## EXERCISE PROMPT
For this exercise, retype each line of the material below verbatim and omit any picture.
========
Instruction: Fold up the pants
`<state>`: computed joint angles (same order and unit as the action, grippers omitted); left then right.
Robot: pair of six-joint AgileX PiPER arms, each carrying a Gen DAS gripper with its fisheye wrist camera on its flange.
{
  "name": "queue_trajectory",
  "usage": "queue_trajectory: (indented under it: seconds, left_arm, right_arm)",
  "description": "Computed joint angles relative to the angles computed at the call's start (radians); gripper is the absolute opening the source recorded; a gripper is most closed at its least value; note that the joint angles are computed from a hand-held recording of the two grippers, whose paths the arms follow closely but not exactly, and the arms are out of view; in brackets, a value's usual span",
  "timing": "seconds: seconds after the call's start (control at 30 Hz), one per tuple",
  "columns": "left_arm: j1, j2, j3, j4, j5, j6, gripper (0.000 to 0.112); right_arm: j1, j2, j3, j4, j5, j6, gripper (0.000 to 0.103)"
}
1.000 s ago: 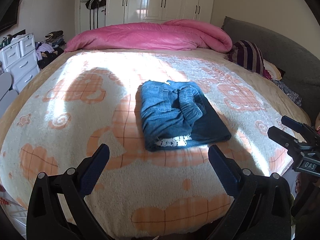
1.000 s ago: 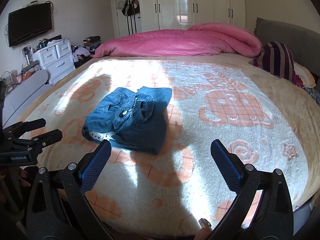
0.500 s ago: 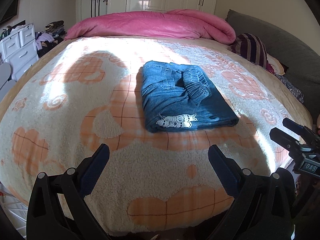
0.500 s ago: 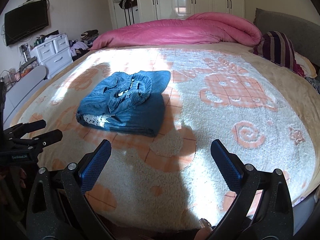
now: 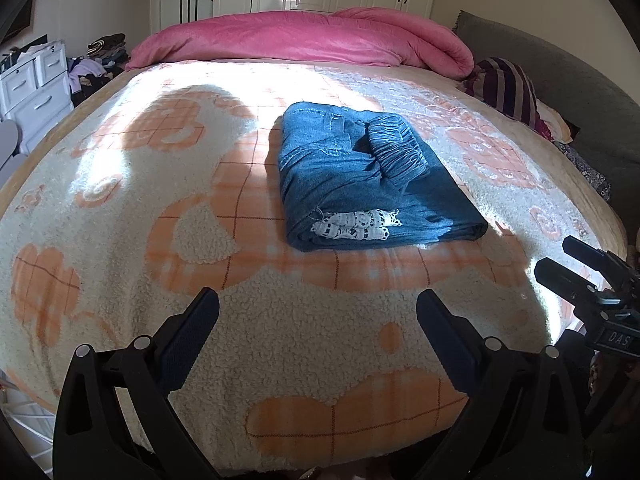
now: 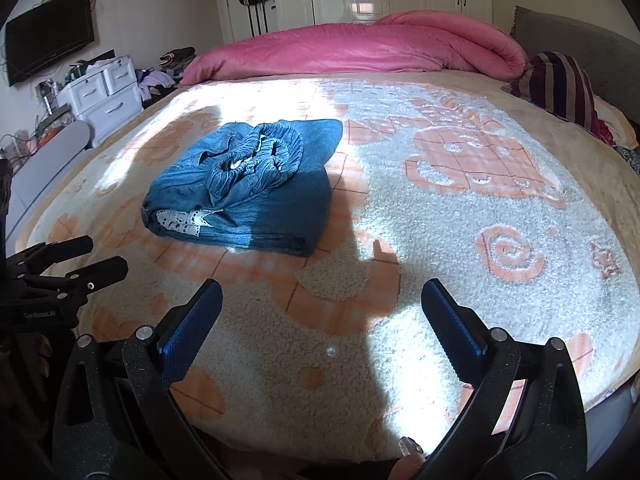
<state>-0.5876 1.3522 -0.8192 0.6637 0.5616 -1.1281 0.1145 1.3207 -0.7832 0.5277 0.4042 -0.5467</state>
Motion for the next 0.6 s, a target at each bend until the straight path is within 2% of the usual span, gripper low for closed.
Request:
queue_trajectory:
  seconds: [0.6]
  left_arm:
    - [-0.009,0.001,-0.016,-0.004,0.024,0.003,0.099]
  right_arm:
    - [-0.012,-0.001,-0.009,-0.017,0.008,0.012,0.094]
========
## EXERCISE SOLUTION
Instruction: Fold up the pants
`<state>`: computed joint angles (same order and unit as the action, grippers omitted); left then right.
Robot: pair of six-joint AgileX PiPER arms, each carrying a Gen DAS gripper with its fisheye wrist camera on its flange.
{
  "name": "queue_trajectory",
  "usage": "queue_trajectory: (indented under it: seconds, left_arm, right_arm)",
  "description": "Computed joint angles relative to the angles computed at the call's start (radians); gripper is the absolute opening the source recorded; a gripper is most closed at its least value; note that the joint angles are computed from a hand-held recording of the two grippers, whose paths the arms follow closely but not exactly, and the arms are out of view; in brackets, a value's usual span",
  "timing": "seconds: seconds after the call's start (control at 30 Hz), one per tuple",
  "columns": "left_arm: j1, j2, j3, j4, j5, j6, gripper (0.000 to 0.112); right_arm: j1, j2, j3, j4, j5, j6, gripper (0.000 to 0.103)"
}
1.000 s ago: 
1.000 s ago: 
0.500 s ago: 
0.500 s ago: 
now: 
now: 
<state>-0.5876 1.3522 -0.8192 0.6637 0.5616 -1.1281 0.1145 1.3207 -0.7832 0.5277 0.4042 -0.5467</state>
Motion for the next 0.6 s, a target at each bend until the straight path is within 2% of the usual span, gripper low for closed.
Request:
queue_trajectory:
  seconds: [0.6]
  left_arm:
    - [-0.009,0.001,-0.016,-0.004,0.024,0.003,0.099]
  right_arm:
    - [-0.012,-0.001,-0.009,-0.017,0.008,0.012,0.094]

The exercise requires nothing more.